▸ WHAT THE EXERCISE ASKS:
When you write out the material, keep every line exactly as it is.

▸ RECORDS FOR PROCESSING:
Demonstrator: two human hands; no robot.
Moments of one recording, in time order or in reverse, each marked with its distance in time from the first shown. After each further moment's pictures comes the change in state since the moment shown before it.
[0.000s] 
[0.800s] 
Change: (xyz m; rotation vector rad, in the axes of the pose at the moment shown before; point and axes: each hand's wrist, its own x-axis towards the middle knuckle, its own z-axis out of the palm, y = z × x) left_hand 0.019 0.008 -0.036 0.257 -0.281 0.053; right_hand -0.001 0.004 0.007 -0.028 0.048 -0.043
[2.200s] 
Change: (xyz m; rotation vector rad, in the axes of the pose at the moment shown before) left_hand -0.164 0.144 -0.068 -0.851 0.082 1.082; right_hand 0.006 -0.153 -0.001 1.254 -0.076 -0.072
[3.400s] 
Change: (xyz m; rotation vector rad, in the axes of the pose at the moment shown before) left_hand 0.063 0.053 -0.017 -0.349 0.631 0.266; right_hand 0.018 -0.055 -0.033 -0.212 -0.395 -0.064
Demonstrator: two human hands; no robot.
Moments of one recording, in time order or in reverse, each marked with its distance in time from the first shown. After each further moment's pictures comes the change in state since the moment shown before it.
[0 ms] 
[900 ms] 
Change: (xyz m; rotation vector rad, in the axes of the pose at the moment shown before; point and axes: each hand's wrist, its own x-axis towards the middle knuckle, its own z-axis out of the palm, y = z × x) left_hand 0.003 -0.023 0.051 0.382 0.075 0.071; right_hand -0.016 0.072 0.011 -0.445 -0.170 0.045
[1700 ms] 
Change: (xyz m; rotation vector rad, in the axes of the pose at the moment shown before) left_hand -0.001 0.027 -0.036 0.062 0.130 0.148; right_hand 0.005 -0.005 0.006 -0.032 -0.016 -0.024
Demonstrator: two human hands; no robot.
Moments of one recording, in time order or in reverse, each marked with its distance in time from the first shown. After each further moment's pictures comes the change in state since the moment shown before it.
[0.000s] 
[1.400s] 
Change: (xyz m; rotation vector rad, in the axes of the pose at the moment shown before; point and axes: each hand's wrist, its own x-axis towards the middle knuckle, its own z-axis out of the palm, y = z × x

▸ EXERCISE SOLUTION:
Demonstrator: two human hands; no robot.
Moments of one recording, in time order or in reverse, each marked with its distance in time from the first shown. After each further moment's pictures comes the change in state since the moment shown before it.
[0.000s] 
[0.800s] 
Change: (xyz m; rotation vector rad, in the axes of the pose at the moment shown before; point and axes: each hand's wrist, its own x-axis towards the middle knuckle, its own z-axis out of the palm, y = z × x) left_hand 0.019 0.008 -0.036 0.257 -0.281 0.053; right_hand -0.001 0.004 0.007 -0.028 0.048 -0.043
[2.200s] 
Change: (xyz m; rotation vector rad, in the axes of the pose at the moment shown before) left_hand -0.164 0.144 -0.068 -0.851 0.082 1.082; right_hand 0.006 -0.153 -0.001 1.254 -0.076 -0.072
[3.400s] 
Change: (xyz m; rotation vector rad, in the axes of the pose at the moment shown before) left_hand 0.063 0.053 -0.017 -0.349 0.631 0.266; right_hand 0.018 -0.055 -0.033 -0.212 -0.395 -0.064
Demonstrator: two human hands; no robot.
Moments of one recording, in time order or in reverse, each marked with its distance in time from the first shown. After each further moment's pictures comes the change in state since the moment shown before it.
[0 ms] 
[900 ms] 
Change: (xyz m; rotation vector rad, in the axes of the pose at the moment shown before; point and axes: each hand's wrist, its own x-axis towards the middle knuckle, its own z-axis out of the palm, y = z × x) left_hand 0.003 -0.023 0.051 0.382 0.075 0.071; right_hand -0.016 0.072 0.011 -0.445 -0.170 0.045
[1700 ms] 
Change: (xyz m; rotation vector rad, in the axes of the pose at the moment shown before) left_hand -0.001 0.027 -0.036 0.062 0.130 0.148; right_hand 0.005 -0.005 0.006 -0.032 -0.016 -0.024
Demonstrator: two human hands; no robot.
Moments of one recording, in time order or in reverse, each marked with its distance in time from the first shown. After each further moment's pictures comes the change in state since the moment shown before it.
[0.000s] 
[1.400s] 
Change: (xyz m; rotation vector rad, in the axes of the pose at the moment shown before; point and axes: each hand's wrist, its own x-axis towards the middle knuckle, its own z-axis out of the palm, y = z × x

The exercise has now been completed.